Implementing Backup and Restore Strategies for User Metadata – DataHub Customer Support Portal

Area: Best Practices

Sub-Area: Data Protection and Recovery

Issue

Organizations need to establish comprehensive backup and restore procedures for user-generated metadata in DataHub to protect against accidental data loss and enable selective recovery of specific entities or metadata aspects.

You Might Be Asking

What metadata aspects should I back up versus leave to ingestion processes?
Which APIs are recommended for bulk metadata extraction and selective restoration?
Does DataHub provide built-in backup and restore capabilities?
How can I implement automated daily backups with selective restore functionality?

Solution

1. Identify User-Edited Metadata to Back Up

Focus your backup strategy on user-edited aspects that cannot be recreated through re-ingestion:

editableDatasetProperties - Dataset descriptions edited via UI
editableSchemaMetadata - Column descriptions, tags, and glossary terms
ownership - Owner assignments made via UI
globalTags - Dataset-level tags applied via UI
glossaryTerms - Glossary term associations
domains - Domain assignments
documentation - Documentation links and annotations
structuredProperties - Structured property values

Leave ingestion-sourced aspects to be recreated by your connectors: schemaMetadata, datasetProperties, datasetProfile, datasetUsageStatistics, dataPlatformInstance, browsePathsV2, and status.

2. Implement Bulk Metadata Export

Use the OpenAPI v3 Scroll API for efficient bulk extraction:

POST /openapi/v3/entity/scroll
{
  "count": 1000,
  "pitKeepAlive": "10m",
  "entities": ["dataset"],
  "aspects": [
    "editableDatasetProperties",
    "editableSchemaMetadata", 
    "ownership",
    "globalTags",
    "glossaryTerms",
    "domains",
    "documentation",
    "structuredProperties"
  ],
  "filter": {
    "and": [
      {
        "field": "platform",
        "values": ["snowflake"]
      }
    ]
  }
}

Paginate through results using the returned scrollId until all entities are retrieved. Store the output as date-partitioned NDJSON files with a 30-day lifecycle policy.

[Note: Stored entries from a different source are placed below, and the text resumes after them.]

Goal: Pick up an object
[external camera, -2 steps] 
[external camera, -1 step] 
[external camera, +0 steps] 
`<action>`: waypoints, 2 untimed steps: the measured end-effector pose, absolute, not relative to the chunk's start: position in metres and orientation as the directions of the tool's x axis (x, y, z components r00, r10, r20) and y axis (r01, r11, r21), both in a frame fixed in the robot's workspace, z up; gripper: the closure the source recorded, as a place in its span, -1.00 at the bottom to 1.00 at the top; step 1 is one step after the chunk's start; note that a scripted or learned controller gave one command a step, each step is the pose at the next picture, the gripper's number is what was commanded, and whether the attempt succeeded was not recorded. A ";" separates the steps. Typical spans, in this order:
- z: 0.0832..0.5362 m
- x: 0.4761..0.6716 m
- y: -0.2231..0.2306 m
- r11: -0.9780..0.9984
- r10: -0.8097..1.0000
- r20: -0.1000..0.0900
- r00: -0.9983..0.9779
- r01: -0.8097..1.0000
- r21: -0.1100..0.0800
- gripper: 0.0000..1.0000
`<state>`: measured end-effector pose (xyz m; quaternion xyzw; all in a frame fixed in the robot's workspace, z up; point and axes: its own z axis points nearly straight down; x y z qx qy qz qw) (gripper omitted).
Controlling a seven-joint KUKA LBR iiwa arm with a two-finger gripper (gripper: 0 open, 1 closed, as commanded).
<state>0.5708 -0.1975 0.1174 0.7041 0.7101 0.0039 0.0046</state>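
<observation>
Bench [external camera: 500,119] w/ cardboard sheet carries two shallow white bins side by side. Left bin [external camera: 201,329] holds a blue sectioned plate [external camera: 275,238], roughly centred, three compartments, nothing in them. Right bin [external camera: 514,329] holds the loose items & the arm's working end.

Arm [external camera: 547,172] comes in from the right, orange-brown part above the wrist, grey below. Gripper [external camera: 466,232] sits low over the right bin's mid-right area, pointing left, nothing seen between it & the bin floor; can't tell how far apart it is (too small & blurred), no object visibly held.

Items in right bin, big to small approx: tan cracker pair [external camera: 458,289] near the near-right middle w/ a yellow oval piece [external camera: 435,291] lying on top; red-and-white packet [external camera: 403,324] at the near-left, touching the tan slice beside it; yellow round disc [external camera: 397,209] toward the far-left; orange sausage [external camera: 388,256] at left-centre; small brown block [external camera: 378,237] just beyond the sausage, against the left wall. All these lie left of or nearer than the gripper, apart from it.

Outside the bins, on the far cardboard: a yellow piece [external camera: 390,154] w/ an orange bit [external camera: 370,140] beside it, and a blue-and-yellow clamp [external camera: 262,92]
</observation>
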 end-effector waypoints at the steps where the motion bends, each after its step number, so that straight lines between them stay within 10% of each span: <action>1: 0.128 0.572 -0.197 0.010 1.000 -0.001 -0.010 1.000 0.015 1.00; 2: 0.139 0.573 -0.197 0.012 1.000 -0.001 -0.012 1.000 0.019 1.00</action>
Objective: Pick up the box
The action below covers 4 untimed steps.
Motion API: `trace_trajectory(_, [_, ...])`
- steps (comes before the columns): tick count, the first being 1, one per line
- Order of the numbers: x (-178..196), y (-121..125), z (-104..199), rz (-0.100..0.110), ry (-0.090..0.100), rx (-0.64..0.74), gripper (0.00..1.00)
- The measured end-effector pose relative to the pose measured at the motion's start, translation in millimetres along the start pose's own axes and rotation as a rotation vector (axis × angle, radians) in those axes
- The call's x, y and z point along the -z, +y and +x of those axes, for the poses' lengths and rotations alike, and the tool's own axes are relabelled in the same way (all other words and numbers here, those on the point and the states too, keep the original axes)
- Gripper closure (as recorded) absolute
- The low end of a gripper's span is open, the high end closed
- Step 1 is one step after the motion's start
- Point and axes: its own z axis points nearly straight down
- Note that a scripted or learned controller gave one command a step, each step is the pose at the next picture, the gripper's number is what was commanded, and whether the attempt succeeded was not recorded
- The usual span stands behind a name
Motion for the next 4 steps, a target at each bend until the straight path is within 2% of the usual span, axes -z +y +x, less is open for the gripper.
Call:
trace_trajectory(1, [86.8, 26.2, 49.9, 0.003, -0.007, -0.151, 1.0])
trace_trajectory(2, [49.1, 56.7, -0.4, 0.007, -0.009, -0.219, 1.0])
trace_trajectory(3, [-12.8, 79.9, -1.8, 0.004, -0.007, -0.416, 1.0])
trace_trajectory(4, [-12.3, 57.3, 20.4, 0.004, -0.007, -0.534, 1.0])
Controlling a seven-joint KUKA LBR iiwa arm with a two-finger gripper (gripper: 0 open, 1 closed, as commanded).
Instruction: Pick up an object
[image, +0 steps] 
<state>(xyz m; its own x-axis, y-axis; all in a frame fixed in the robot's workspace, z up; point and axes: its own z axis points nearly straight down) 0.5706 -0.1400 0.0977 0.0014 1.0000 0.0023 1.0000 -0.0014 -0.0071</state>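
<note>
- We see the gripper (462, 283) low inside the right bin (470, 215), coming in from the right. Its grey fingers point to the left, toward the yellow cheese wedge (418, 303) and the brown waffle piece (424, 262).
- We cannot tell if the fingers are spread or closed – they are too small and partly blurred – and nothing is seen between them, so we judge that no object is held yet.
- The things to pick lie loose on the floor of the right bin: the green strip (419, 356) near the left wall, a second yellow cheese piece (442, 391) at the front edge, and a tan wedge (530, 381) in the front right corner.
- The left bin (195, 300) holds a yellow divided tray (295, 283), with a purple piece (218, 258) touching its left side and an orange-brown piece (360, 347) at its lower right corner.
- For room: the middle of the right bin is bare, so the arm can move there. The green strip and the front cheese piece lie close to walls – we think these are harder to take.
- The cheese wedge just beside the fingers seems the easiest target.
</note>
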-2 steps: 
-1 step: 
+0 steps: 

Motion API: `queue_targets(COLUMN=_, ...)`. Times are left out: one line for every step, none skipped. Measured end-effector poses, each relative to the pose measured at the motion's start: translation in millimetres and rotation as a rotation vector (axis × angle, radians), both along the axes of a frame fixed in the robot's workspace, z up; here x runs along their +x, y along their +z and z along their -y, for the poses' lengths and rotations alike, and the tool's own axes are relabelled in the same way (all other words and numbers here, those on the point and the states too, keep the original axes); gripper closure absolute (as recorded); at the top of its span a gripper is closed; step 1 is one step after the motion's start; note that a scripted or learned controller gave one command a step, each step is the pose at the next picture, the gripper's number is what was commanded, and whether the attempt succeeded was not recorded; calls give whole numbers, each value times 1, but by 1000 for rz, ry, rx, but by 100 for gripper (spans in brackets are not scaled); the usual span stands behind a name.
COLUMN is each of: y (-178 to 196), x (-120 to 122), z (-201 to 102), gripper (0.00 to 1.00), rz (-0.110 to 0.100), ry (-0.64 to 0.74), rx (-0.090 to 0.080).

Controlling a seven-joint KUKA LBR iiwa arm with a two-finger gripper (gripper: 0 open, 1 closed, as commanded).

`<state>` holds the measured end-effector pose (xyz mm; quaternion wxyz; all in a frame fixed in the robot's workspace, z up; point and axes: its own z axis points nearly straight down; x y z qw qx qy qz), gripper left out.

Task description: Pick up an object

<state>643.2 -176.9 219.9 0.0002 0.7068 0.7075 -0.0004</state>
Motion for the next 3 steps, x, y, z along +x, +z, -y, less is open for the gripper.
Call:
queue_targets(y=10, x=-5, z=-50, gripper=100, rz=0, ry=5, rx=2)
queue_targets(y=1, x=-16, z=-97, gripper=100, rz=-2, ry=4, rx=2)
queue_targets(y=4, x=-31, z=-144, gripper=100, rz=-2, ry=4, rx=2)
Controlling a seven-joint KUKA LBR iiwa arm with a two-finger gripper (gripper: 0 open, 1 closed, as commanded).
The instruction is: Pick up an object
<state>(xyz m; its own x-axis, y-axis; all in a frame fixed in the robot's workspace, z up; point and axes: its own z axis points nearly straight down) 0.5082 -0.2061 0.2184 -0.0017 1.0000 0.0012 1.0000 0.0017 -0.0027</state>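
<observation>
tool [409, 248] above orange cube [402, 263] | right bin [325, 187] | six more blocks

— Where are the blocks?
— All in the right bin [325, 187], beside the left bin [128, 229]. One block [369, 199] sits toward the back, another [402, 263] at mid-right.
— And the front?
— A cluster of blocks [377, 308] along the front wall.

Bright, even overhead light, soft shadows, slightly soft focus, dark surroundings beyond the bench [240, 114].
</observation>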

3. Implement Selective Restore

For targeted restoration of specific entities, use the Python SDK for batch operations:

from datahub.emitter.mcp import MetadataChangeProposalWrapper
from datahub.emitter.rest_emitter import DatahubRestEmitter
import json

# Initialize emitter
emitter = DatahubRestEmitter(gms_server="https://.datahubproject.io")

# Load backup data for specific URNs
with open('backup_2024_01_15.ndjson', 'r') as f:
    for line in f:
        entity = json.loads(line)
        urn = entity['urn']
        
        # Filter to specific URNs you want to restore
        if urn in urns_to_restore:
            for aspect_name, aspect_value in entity['aspects'].items():
                mcp = MetadataChangeProposalWrapper(
                    entityUrn=urn,
                    aspect=aspect_value
                )
                emitter.emit_mcp(mcp)

4. Set Up Automated Backup Pipeline

Create a scheduled job (daily) to extract metadata using the scroll API
Store backups in cloud storage with date partitioning: s3://metadata-backups/year=2024/month=01/day=15/
Implement retention policies to automatically delete backups older than 30 days
Create restore scripts that can accept URN lists and target backup dates
Test your restore procedures regularly with non-production data

5. DataHub Cloud Managed Backups

If using DataHub Cloud, Acryl provides managed daily backups with 30-day retention as part of the service. Contact DataHub Support for selective restoration requests - they can restore specific entities or aspects from managed backups without requiring your own backup infrastructure.

Additional Notes

DataHub maintains internal aspect versioning but does not provide user-accessible time-travel functionality for metadata recovery. External backup pipelines are necessary for comprehensive data protection. The OpenAPI v3 scroll endpoint is the only supported method for bulk metadata export - avoid using Kafka MCL streams or GraphQL for backup purposes. Always test restore procedures in a non-production environment before implementing in production.